We pass the model a **normalizer** (created above) to normalize the data before it hits the DNN.

```
dnn_model = build_and_compile_model(normalizer)
```

Keras prints the model summary to the screen. The model includes four layers, a normalization layer that accepts a **five feature** data set, two **64 feature** dense layers, and then the single parameter output layer, which provides the prediction for **number of drinks per day**.

```
dnn_model.summary()
Model: "sequential_12"
_________________________________________________________________
Layer (type) Output Shape Param #
=================================================================
normalization_1 (Normalizati (None, 5) 11
_________________________________________________________________
dense_20 (Dense) (None, 64) 384
_________________________________________________________________
dense_21 (Dense) (None, 64) 4160
_________________________________________________________________
dense_22 (Dense) (None, 1) 65
=================================================================
Total params: 4,620
Trainable params: 4,609
Non-trainable params: 11
_________________________________________________________________
```

Train the **DNN** and record the loss for the **train** and **validate** (set to 1/5) data sets.

```
%%time
history = dnn_model.fit(
train_features, train_labels,
validation_split=0.2,
verbose=0,
epochs = 100)
CPU times: user 4.01 s, sys: 468 ms, total: 4.48 s
Wall time: 3.09 s
```

Plot the loss.

```
plot_loss(history)
```

The train loss slopes down and the validation loss holds constant.

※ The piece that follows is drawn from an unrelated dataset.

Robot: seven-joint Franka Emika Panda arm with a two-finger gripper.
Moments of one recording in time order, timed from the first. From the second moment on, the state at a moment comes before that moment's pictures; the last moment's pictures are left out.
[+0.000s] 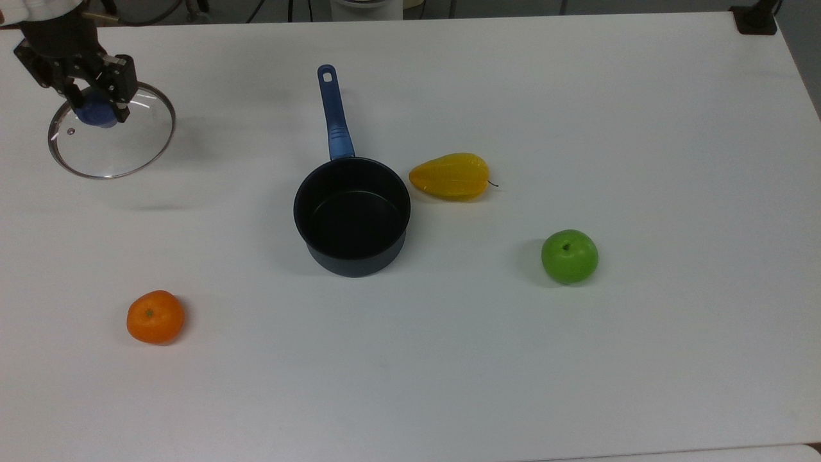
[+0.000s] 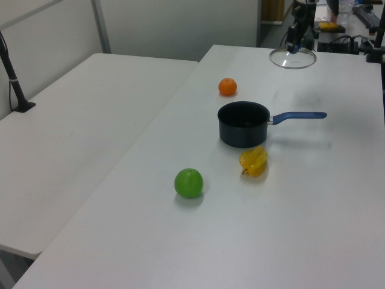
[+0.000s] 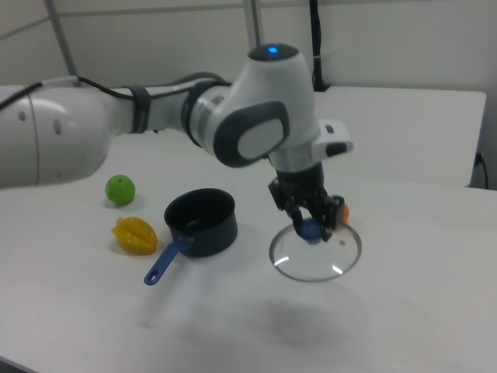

The **evaluate** method checks the holdout (test) set.

```
test_results['DNN'] = (dnn_model.evaluate(test_features, test_labels))**0.5
print(test_results)
3/3 [==============================] - 0s 1ms/step - loss: 10.9154
{'Linear Model': 3.217451704088136, 'DNN': 3.3038437219287813}
```

The DNN model shows RMSE of 3.3, worse than the Linear Model.

## Conclusion

In this demonstration we first used the **requests** package to pull a dataset directly off the UC Irvine website and stuff the data into a **Pandas** data frame. We explored the data using a combination of traditional analytics, **Seaborn**, **Matplotlib** and fundamentals of statistics. We then used the **experimental** TensorFlow normalizer to normalize our data set. We also used **TensorFlow** to create our **Train**, **Validate** and **Holdout** data sets. **Keras** provided a vehicle to create both a **linear model** and a **Dense Neural Network (DNN)**.

The added complexity of the DNN produced a reduction in performance over the linear model. Worse performance due to added complexity points to **over-fitting**. We will address the issue of DNN over-fitting next month by using **Principal Component Analysis (PCA)** to reduce the dimensionality of the data set. We will use PCA to drop features.